Außer seinem Job, dem er mit routinierter Korrektheit nachgeht, scheint das Leben für den stillen, zurückgezogenen Busfahrer Perez (Darío Grandinetti) nicht viel herzugeben, der Tag für Tag seine Route durch das ländliche Argentinien abfährt. In den Dörfern und an den Raststätten ist Perez auf Grund seiner dezenten Art wohlgelitten, und der eine oder andere weibliche Fahrgast wirft auch schon mal ein Auge auf den adretten Mann in den mittleren Jahren, was diesen jedoch unberührt lässt.

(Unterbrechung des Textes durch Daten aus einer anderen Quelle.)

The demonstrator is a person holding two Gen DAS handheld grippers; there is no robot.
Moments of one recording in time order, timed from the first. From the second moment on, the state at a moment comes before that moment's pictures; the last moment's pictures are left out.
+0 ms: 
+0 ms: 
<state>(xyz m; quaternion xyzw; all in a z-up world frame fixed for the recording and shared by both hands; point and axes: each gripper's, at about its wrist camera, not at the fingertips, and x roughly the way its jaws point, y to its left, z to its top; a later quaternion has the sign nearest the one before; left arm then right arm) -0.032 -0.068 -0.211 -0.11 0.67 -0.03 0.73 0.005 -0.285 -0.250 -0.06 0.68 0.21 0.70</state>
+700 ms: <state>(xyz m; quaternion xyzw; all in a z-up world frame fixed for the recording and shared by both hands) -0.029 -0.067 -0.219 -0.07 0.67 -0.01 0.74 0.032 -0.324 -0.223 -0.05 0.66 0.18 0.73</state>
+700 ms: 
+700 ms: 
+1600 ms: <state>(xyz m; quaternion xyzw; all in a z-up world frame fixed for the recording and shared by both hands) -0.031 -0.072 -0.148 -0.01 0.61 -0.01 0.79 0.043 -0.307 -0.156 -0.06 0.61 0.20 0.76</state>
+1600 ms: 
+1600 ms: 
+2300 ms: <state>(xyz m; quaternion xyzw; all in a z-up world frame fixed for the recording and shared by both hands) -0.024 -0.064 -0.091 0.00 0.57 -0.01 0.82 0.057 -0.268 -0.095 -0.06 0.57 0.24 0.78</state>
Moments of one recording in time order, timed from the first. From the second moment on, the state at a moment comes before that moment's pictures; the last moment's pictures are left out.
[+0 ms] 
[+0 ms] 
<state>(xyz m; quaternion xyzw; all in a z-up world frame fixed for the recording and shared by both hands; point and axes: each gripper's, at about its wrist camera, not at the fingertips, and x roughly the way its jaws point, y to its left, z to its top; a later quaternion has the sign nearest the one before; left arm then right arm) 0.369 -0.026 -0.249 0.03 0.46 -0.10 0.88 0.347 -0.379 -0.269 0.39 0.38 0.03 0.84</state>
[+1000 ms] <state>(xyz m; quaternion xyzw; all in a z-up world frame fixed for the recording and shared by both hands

Perez selbst schwärmt offensichtlich insgeheim für die aparte Lehrerin Romina (Leticia Brédice), die in einer kleinen Schule an seiner Strecke unterrichtet, ein wenig außerhalb des Dorfes in einem Wohnwagen lebt und allein mit ihrem jüngeren Bruder Luis (Martín Piroynaski) näheren Umgang pflegt, der in einem kleinen Restaurant arbeitet.
Auf diese Weise führt die sanfte argentinische Komödie El Frasco – Der Glasbehälter von Alberto Lecchi mit langsamen, intensiven Bildern die schlichten Welten ihrer Protagonisten ein, die sich im Verlauf der Dramaturgie auf schicksalshafte Art miteinander verknüpfen werden. Flankiert von leiser Komik entfaltet sich hier die Liebesgeschichte zweier Kreaturen, die sich mit ihrer schwerlastigen Vergangenheit in eine ebenso schützende wie triste Einsamkeit begeben haben. Unerschütterlich bis zu dem Augenblick, in dem ein kleines Missgeschick mit bedeutsamen Folgen ihr genügsames Arrangement mit dem Dasein mit einem Male kräftig aus der Bahn schubst.

Eines Tages bittet Romina Perez um eine kleine Gefälligkeit: Für eine vom Schulamt angeordnete Untersuchung soll der Busfahrer ein kleines Päckchen der Lehrerin mit in die Stadt zum Labor nehmen. Ritterlich nimmt sich der Busfahrer dieser Aufgabe an, und er hütet die in einem Glasbehälter verschlossene Urinprobe der Lehrerin wie seinen Augapfel. Doch bei der Rast in einem Restaurant vergisst Perez das Päckchen dann unglücklicherweise auf dem Tisch, und als er umkehrt, ist das Lokal bereits geschlossen, und es sollen zwei Tage vergehen, bis es ihm gelingt, den ihm anvertrauten Glasbehälter zurückzuerhalten. Aufgeschreckt aus der versunkenen Betrachtung der farbigen Flüssigkeit ist es nun Perez selbst, der versehentlich das Glas zerbricht. Und weil er es nicht wagt, Romina dieses Missgeschick zu beichten, treibt er ein neues Behältnis auf und pinkelt kurzerhand selbst hinein, was bei der Analyse zu einem besorgniserregenden Ergebnis führt ...

El Frasco – Der Glasbehälter, der beim spanischen Filmfestival Semana Internacional de Cine de Valladolid mit dem Publikumspreis sowie der Silbernen Ähre für Regisseur Alberto Lecchi ausgezeichnet wurde, ist ein heiter-melancholischer Film der leisen Töne. Ohne Pathos und doch mit unprätentiöser Intensität agieren Leticia Brédice und Darío Grandinetti als Hauptfiguren bravourös in dieser kleinen Geschichte um große Emotionen und eine ernsthafte Krankheit, die dennoch positive Veränderungen in das zuvor erstarrte Leben der Protagonisten bringt. Wenn der anfangs gleichmütige Busfahrer schließlich seine Uniform abgibt und nun selbst als Passagier jenseits der gewohnten Route unterwegs ist, liegt in dieser Wendung etwas von einem existentiellen Aufbruch, der sinnbildlich für alle kleinen und größeren Revolutionen innerhalb eines eingefahrenen Daseins steht. Und die Darstellung der zarten Liebesgeschichte, die sich hier ereignet, besitzt die beachtliche Weisheit, sich nicht in eleganten Erklärungen, sondern in schlichten Zeichen und Berührungen zu entwickeln.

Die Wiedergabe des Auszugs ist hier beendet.